The above examples illustrate types of challenges groups could tackle, but you should theme them however you want. A D&D-style dungeon? A puzzle game? A military tactics simulator? Space exploration? Any style is okay, although it must be agent-based. We also recommend that you do not make the world overly convoluted given the relatively short duration of this project.

Autonomous Agent Modules

The above worlds all have agents moving through them. These can be in the form of players (see next section) or those agents can be autonomous. Some groups will be building capabilities for autonomous agents. Some possible modules for autonomous agents include:

• Manual AI that must be coded in C++ for a given game, but comes with a large toolbox of pre-defined behaviors for things like finding the shortest path, intercepting another agent, patrolling a given area, etc. It should be a non-trivial set of available behaviors that are designed in coordination with the needs of the world teams.
• Dynamic / Programmable (Interpreter). In this case you wouldn’t build all of the behavior tools yourself, instead you would write a language to let the end-user do so more easily. The world would specify the methods by which agents can interact with it, and these would be commands in your language. Your module would be able to load a config file and convert it into an agent.
• Machine Learning AI - this would be an AI system that is trained in the given world type. The underlying representation can be whichever one you are most interested in or familiar with, such as neural networks, evolved agents, etc.

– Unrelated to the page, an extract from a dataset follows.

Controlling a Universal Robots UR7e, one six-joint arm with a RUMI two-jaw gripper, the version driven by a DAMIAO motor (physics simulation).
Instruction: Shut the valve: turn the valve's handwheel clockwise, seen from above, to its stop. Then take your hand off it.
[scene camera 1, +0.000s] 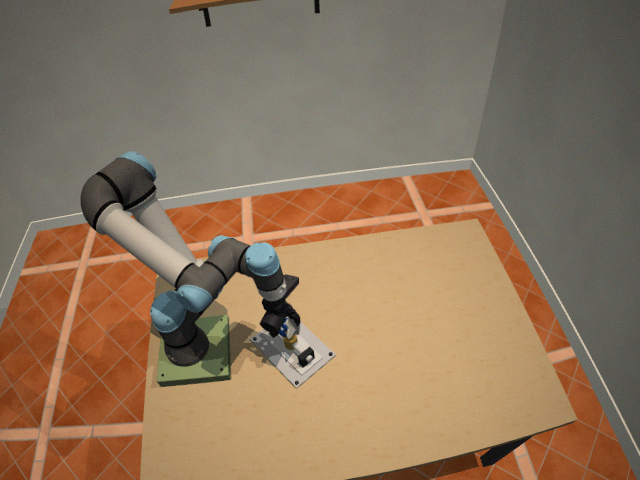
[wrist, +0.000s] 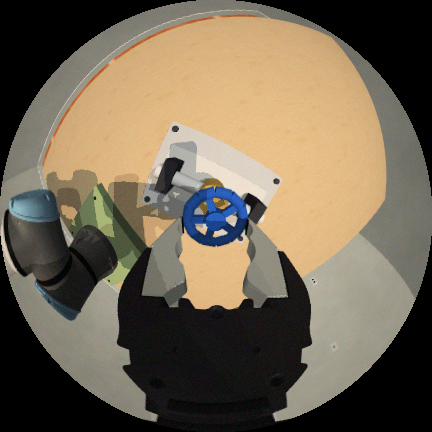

One challenge associated with this project type is that you will likely want to make use of an external library that you would need to find and learn.

Interface Modules

Interface modules provide mechanisms for the system user to interact with or at least observe the results of the world and agents. Some interfaces may give the user control over an agent, while others would simply collect data and either display it to the screen or at least save it to file. More specific options might include:

• A 3D first-person interface to control an agent. Such a project would require you to learn an external 3D graphics library in C++, such as Ogre, Raylib, or even OpenGL.
• A web-interface to control an agent. While this project would probably focus more on a top-down view of the world, it would be fully accessible on the web. This project would require you to learn a C++-to-WebAssembly compiler like Emscripten.
• A network-based interface. This project would allow a user to control an agent from over a network, and ideally allow many different users to all interact with the same world. It would require students to identify and learn an external networking library, and pay attention to network security.
• A data-collection and analysis module. This project wouldn’t build an interface to an agent, but it would collect substantial information from a run. For example, it might track the density of where different types of agents spend their time, or catalog the interactions among agents.

Other types of user-interfaces could also be available and can be proposed by students.